Unos tres millones de guatemaltecos, mayoritariamente del área rural, no tienen acceso al agua potable, extremo que se paga, incluso, con la vida: de las 10 causas principales de enfermedades endémicas en el país, cinco tienen relación directa con el consumo de agua contaminada. Los niños son los más vulnerables. Según la Secretaría General de Planificación Económica, en Guatemala mueren 42 menores de cinco años por cada 1.000, la tasa más alta de Centroamérica. El 48,1% de esas muertes son atribuibles al consumo de agua no potable.

Las aguas dejan también de ser válidas para el riego. A las aguas negras se suman los metales pesados que desecha la industria, y los herbicidas y plaguicidas de las grandes plantaciones, que producen alimentos cuyas exportaciones sostienen uno de los pilares fundamentales de la economía nacional.
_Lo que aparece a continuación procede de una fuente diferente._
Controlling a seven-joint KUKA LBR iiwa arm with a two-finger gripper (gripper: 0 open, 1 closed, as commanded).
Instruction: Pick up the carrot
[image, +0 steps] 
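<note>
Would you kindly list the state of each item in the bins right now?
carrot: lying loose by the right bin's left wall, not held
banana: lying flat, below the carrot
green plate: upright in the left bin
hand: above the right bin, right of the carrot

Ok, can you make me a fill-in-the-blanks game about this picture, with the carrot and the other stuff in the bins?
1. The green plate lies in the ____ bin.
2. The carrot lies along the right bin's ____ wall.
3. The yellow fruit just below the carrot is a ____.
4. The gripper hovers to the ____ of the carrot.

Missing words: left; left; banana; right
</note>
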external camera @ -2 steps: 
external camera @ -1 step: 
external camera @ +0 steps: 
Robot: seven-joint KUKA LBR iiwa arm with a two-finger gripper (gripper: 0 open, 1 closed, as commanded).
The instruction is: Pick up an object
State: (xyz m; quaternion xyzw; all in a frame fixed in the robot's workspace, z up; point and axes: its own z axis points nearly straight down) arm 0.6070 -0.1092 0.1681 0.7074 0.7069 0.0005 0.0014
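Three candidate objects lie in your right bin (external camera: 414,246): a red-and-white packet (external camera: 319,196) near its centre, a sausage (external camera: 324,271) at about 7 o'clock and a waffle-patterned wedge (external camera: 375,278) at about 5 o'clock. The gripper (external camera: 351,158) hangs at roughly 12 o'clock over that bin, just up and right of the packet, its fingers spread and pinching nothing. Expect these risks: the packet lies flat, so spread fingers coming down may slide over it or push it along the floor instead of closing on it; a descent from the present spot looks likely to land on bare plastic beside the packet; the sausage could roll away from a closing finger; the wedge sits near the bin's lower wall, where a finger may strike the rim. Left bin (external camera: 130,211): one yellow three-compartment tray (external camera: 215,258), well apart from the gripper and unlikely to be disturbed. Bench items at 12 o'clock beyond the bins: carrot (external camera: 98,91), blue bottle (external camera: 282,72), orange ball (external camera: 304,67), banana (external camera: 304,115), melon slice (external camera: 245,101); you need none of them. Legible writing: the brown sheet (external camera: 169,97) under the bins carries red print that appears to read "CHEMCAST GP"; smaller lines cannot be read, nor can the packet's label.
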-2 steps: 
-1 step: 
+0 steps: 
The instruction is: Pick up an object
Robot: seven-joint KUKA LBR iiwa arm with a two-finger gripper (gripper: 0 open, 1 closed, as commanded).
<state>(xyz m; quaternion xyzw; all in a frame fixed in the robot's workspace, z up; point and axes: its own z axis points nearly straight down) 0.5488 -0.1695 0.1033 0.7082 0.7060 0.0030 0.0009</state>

El país no cuenta con una ley de aguas que regule su calidad. El intento por reglamentar las aguas residuales que obligaba a las municipalidades a tener una planta de tratamiento y que debía entrar en vigor el 2 de mayo de 2015 fue pospuesto para 2017 por falta de presupuesto. “En el fondo”, comenta la investigadora Mosquera, “hay falta de voluntad política. No llegamos ni a considerar la construcción de plantas de tratamiento de las aguas residuales, porque no es algo que, desde la perspectiva de los dirigentes políticos, pueda generar un caudal de votos. Un tratamiento de cloración reduciría drásticamente los casos de enfermedades gastrointestinales. Pero no lo hacemos y seguimos tirando la basura a los ríos, con lo que se agrava el problema”.